Vertically Scaling your Database
This approach involves adding more physical or virtual resources to the underlying server hosting the database – more CPU, more memory or more storage. Basically, you need a bigger boat server. This is the traditional approach, and pretty much every database can be scaled up.
- From a development standpoint, there’s no need to change anything. The same code will connect to the existing database without any issues.
- Easier to implement and administer – there’s a single server to manage, and that’s it. Setup is also straightforward.
- Datacenter costs in terms of space, cooling and power are lower.
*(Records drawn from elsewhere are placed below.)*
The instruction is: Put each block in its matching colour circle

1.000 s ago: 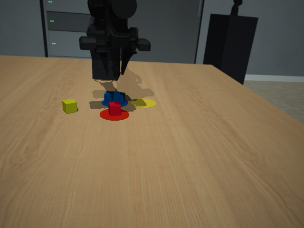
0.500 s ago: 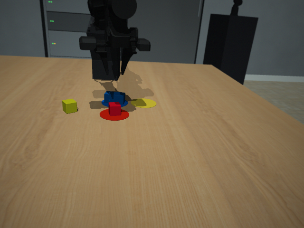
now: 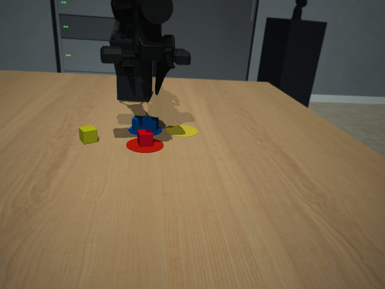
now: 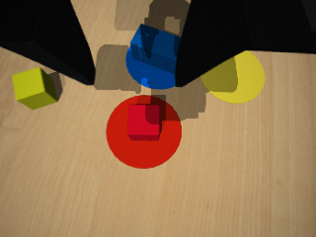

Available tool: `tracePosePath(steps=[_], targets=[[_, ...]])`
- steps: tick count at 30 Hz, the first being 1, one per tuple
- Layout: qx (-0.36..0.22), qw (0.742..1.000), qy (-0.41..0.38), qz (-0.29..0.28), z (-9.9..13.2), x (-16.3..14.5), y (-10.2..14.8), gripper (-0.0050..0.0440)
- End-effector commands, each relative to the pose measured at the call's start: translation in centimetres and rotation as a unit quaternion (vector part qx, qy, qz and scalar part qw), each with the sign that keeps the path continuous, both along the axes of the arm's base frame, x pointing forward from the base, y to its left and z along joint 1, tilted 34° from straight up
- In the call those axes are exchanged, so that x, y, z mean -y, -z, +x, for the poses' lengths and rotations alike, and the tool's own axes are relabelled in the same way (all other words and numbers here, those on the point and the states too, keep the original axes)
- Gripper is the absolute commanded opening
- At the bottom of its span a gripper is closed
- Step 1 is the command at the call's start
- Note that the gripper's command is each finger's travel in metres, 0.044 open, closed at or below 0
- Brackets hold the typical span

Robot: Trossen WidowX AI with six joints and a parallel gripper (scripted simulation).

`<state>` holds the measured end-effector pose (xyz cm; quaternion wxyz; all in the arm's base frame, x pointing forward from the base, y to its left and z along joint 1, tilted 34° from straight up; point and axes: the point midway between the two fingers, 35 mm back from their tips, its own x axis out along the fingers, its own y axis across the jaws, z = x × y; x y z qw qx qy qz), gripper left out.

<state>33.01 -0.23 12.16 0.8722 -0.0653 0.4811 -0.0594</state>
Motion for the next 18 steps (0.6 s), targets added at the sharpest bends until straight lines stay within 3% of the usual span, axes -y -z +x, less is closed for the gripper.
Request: tracePosePath(steps=[1, 5, 10, 18], targets=[[0.018, 0.999, 0.037, 0.026, -0.3, 1.0, -0.8, 0.0265], [0.028, 0.992, 0.1, 0.067, -0.5, 2.8, -0.7, 0.0265], [0.056, 0.952, 0.254, 0.164, -2.1, 8.4, -0.7, 0.0265], [0.102, 0.841, 0.446, 0.287, -4.1, 12.6, -0.7, 0.0265]])
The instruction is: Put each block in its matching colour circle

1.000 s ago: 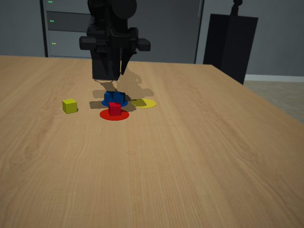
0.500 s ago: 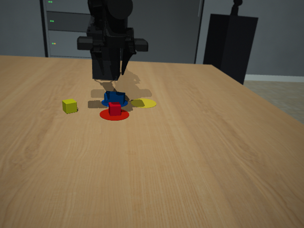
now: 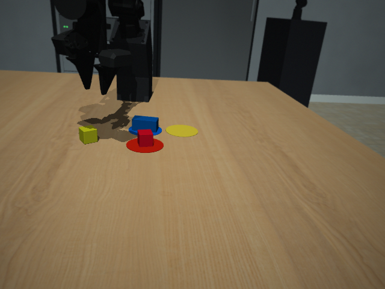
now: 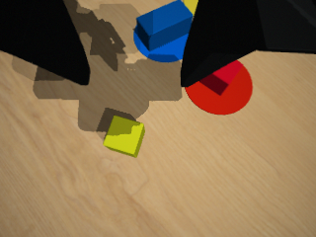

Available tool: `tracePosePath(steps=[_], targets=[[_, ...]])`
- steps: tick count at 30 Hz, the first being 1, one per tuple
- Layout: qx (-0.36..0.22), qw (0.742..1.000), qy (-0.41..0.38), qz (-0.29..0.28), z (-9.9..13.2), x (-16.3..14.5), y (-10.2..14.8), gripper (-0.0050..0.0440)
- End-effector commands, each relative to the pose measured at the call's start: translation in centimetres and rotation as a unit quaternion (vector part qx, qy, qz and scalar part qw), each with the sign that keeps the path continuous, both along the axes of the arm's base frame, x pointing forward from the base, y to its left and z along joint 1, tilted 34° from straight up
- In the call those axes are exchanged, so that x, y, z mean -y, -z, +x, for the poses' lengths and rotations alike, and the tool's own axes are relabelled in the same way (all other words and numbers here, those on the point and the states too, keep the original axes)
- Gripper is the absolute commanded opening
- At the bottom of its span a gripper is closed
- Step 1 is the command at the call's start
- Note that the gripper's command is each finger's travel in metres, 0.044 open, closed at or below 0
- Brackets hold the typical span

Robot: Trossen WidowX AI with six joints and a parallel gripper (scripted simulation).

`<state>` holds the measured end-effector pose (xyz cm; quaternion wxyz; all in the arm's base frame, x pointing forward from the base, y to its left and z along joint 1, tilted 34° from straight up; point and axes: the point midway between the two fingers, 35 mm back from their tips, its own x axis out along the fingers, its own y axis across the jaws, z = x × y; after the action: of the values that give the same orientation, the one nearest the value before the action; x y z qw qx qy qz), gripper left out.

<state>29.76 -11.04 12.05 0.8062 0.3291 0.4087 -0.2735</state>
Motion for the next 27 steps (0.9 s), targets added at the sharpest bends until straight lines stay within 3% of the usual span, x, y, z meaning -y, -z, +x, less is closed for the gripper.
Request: tracePosePath(steps=[1, 8, 17, 27], targets=[[0.044, 0.991, 0.11, 0.069, -1.0, 2.1, -0.9, 0.0265], [0.044, 0.99, 0.114, 0.072, -1.0, 2.2, -0.8, 0.0265], [0.033, 0.99, 0.114, 0.072, 2.2, 3.1, 4.9, 0.0265], [0.04, 0.99, 0.113, 0.071, 3.2, 3.5, 5.2, 0.0265]])
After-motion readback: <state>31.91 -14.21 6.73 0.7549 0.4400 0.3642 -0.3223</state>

- While the initial software costs are low, if licensing is based on the number of cores, then you have to pay more every time you scale up.
- If you’re implementing this on a VMware virtual environment, larger servers (more virtual cores) will inevitably lead to the dreaded Ready Queue, which is difficult to identify, and even harder to solve.
- Hardware costs can also be high, as you have to purchase ‘high-end’ servers.
- There is limited scope for upgrades. A server can only be so big. What happens when your database can no longer fit on the largest available server?
- There’s also the issue of vendor lock-in. You are tied to a single database vendor and if you decide to switch, this might involve a very difficult migration, or starting again from scratch.
In the movie Multiplicity, Dougie Kinney (Michael Keaton) is a construction worker who is struggling with his work-life balance. First of all, he gets a clone to take over at work, so he can spend time with his wife. Then he gets another clone to help out at home. And then the other two clones get together to make a 3rd clone. As you can imagine, this arrangement becomes a little too complex, and almost gets out of hand.
Horizontally scaling your database
This approach involves adding more instances/nodes of the database to deal with increased workload. When you need more capacity, you simply add more servers to the cluster. In addition, the hardware used tends to be smaller, cheaper servers.
Most database products will not scale in this way, and depending on how this is implemented, applications will need to be re-written to work with the database. There are two different techniques that can be used to achieve this.
Data replication – For read-intensive workloads, you can have one primary copy that accepts data changes and multiple read-only replicas of that data. The downside of this is that for data writes, the primary copy becomes a bottle neck.
Federated Database – This involves distributing reads and write across many nodes. This is achieved by partitioning (sharding) the data across multiple database servers. There is an element of database replication in that some data is kept across all or multiple nodes. Some database products (for example, Cassandra) will do this for you, but for the most part, sharding is done on the client-side of the application.
- Much cheaper costs as the individual nodes are smaller.
- Upgrades are easier, all you need to do is add an additional node. In theory, you can add an infinite number of nodes.
- Resilience and Fault tolerance are generally easier to achieve and manage due to the multiple nodes.
- The massive increase in complexity leads to a number of issues –
- Higher incidents of software bugs as the code is more complex.
- Where sharding is used, backups have to contain data from all the database partitions.
- Management of the infrastructure becomes more complex with the increased number of nodes.
- Licensing fees can be higher as you have more nodes to license.
- Datacentre costs in terms of space, cooling and power are higher.
- Networking complexity and costs are higher as latency will lead to inconsistent data.
Scaling your database is a great way to deal with performance bottlenecks. As Big Data becomes more and more prevalent, even the smallest organisations are going to have to look at how to store and process even larger datasets.
We are now well and truly in the era of Big Data – with data sets that are so large, or so complex, that they cannot be processed or stored using traditional databases or applications. Big Data (and by extension, Machine learning) offers a lot of promise, and we are already seeing successes in almost every field. And the way we store and retrieve data is evolving to cope with this trend.
Horizontal scaling is regarded as the more modern approach, however, as you can see, this comes with increased complexity. Your application has to support this model, and as described above, not all products can achieve this.
Every organisation will need to determine what their requirements are for every application, and which approach works best for them.